**Problem:** Make an exact copy of the listing below. Pictures stay out of it.

*** Opening of Supplied material ***

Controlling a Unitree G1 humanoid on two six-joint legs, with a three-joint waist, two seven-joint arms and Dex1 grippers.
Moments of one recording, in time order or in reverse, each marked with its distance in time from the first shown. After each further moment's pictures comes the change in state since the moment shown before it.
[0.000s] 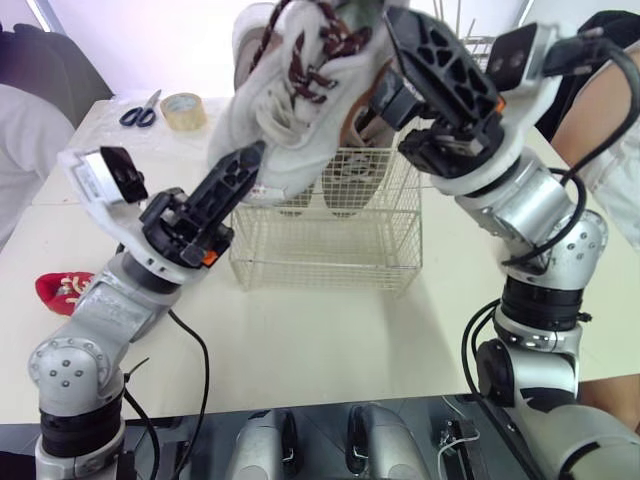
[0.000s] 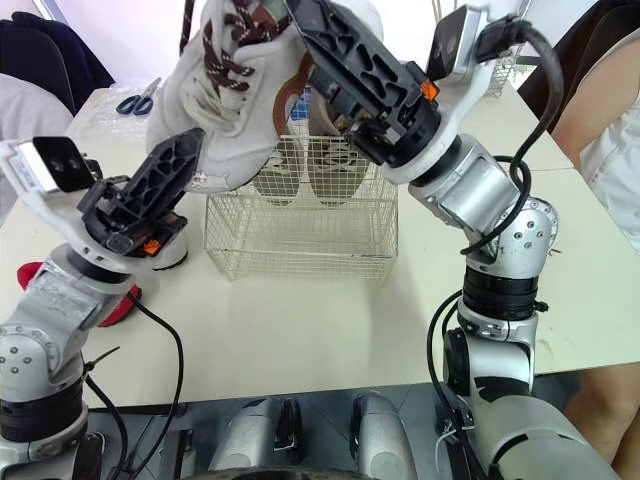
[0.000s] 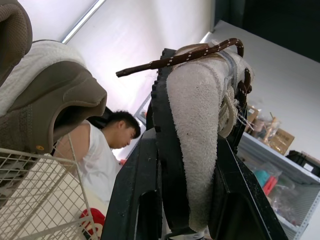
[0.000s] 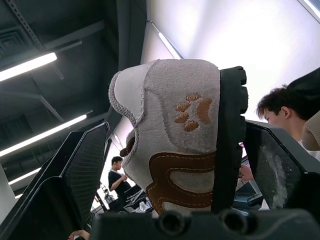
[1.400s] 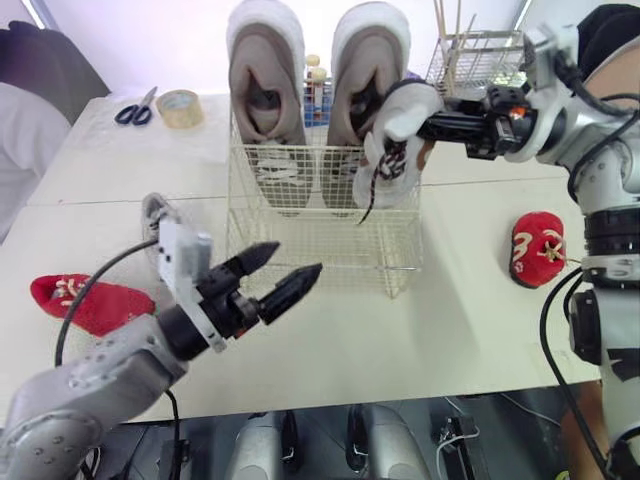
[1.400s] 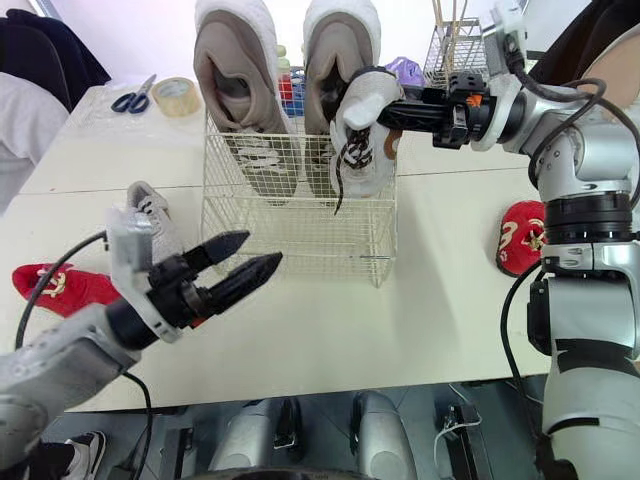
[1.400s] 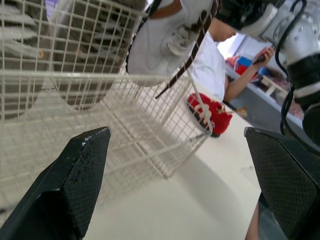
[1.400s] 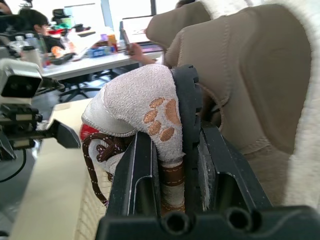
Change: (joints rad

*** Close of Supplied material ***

**Exercise answer:**
Controlling a Unitree G1 humanoid on two six-joint legs, with a three-joint waist, two seven-joint arms and Dex1 grippers.
Moments of one recording, in time order or in reverse, each marked with its distance in time from the first shown. After each further moment's pictures comes the change in state since the moment shown before it.
[0.000s] 
[0.000s] 
[0.000s] 
[0.000s] 
[1.400s] 
[1.400s] 
[1.400s] 
[1.400s] 
Change: (joints rad

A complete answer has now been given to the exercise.